### WORK TASK
Search the records for the string "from", then copy each line that has it.
[[ INFORMATION SUPPLIED open ]]
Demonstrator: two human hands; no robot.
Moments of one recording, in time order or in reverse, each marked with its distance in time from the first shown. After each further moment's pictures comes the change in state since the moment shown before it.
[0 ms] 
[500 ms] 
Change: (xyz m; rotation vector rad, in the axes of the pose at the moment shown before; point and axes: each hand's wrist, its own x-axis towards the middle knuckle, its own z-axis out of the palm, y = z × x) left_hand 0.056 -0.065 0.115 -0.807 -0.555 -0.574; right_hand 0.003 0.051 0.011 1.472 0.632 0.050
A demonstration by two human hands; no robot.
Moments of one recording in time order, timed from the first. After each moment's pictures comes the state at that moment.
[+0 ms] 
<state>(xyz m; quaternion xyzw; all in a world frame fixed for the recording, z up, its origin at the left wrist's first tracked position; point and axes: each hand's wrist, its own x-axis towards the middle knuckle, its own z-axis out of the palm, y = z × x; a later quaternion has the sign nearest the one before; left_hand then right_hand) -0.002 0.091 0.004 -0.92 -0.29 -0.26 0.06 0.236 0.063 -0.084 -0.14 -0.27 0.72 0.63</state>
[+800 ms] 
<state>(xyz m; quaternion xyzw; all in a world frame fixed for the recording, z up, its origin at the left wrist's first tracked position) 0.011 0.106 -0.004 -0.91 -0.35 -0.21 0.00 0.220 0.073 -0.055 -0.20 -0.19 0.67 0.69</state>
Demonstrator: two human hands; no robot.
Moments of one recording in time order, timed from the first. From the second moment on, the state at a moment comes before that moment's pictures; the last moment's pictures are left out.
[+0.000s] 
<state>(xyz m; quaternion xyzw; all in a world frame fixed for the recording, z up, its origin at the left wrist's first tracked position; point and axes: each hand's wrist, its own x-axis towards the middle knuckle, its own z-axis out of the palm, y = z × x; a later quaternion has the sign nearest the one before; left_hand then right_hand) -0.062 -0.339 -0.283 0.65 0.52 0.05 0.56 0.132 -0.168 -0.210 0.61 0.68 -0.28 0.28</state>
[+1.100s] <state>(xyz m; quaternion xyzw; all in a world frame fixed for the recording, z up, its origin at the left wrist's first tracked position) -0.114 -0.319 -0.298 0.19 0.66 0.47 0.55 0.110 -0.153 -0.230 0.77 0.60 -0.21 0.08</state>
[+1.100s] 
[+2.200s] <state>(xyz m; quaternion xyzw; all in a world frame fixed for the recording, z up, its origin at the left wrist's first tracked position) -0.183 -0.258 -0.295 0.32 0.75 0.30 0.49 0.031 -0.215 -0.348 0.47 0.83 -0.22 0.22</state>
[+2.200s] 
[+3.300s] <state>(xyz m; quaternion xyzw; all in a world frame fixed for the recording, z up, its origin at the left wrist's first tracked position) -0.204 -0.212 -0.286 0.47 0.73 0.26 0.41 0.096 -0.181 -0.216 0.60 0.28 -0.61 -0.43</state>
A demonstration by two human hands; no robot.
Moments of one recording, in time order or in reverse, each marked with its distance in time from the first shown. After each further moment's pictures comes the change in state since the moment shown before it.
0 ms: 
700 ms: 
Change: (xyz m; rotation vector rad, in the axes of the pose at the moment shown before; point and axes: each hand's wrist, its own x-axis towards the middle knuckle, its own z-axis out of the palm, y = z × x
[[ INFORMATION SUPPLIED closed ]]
### ANSWER SECTION
Moments of one recording, in time order or in reverse, each marked with its distance in time from the first shown. After each further moment's pictures comes the change in state since the moment shown before it.
Moments of one recording in time order, timed from the first. After each moment's pictures comes the state at that moment.
Moments of one recording in time order, timed from the first. From the second moment on, the state at a moment comes before that moment's pictures; the last moment's pictures are left out.
Moments of one recording, in time order or in reverse, each marked with its distance in time from the first shown. After each further moment's pictures comes the change in state since the moment shown before it.

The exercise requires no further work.